• _About this exercise_
Bring together all lines from the listing below that contain the string "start".

• _Information provided_
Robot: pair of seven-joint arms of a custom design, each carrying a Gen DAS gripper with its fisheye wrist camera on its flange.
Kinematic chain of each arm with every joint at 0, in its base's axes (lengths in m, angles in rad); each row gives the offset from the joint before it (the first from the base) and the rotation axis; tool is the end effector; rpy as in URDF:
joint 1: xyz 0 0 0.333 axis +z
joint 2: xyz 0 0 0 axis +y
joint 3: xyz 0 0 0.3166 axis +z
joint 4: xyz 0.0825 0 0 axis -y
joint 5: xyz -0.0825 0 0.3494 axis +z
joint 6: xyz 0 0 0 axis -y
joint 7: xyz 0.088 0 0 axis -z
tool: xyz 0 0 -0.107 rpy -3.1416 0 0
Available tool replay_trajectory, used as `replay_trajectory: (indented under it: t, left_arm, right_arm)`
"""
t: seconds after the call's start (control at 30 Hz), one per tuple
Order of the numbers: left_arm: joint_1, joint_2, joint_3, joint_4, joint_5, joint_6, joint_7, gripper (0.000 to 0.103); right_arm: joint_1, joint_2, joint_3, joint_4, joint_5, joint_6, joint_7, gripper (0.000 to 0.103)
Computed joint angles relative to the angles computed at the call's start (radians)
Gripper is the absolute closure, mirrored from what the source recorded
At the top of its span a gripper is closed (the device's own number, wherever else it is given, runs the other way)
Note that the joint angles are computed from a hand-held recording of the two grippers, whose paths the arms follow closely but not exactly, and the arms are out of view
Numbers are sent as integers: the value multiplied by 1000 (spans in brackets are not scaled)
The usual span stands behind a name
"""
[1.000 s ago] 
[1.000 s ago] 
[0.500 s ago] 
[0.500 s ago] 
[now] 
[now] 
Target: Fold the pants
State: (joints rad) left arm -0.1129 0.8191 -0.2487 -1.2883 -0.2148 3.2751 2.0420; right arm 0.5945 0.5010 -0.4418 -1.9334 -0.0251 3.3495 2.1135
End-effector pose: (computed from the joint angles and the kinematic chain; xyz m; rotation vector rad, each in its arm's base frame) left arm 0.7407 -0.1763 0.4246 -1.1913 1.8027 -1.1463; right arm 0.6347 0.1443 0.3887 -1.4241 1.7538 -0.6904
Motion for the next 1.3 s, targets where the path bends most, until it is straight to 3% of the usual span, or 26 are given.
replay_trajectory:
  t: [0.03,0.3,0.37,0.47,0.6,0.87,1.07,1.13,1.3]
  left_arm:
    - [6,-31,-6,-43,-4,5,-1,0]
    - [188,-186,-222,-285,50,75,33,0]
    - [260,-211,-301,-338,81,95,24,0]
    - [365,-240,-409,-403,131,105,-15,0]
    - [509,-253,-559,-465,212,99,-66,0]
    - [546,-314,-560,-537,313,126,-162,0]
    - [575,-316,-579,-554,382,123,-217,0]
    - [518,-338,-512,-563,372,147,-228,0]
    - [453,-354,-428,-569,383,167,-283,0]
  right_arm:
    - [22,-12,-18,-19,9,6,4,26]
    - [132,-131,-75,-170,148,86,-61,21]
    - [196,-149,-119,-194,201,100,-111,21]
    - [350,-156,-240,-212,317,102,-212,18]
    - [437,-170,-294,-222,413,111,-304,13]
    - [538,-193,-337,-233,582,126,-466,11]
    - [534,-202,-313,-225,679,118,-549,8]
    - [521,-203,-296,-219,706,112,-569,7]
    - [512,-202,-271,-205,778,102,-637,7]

• _Answer to the problem_
t: seconds after the call's start (control at 30 Hz), one per tuple
Computed joint angles relative to the angles computed at the call's start (radians)

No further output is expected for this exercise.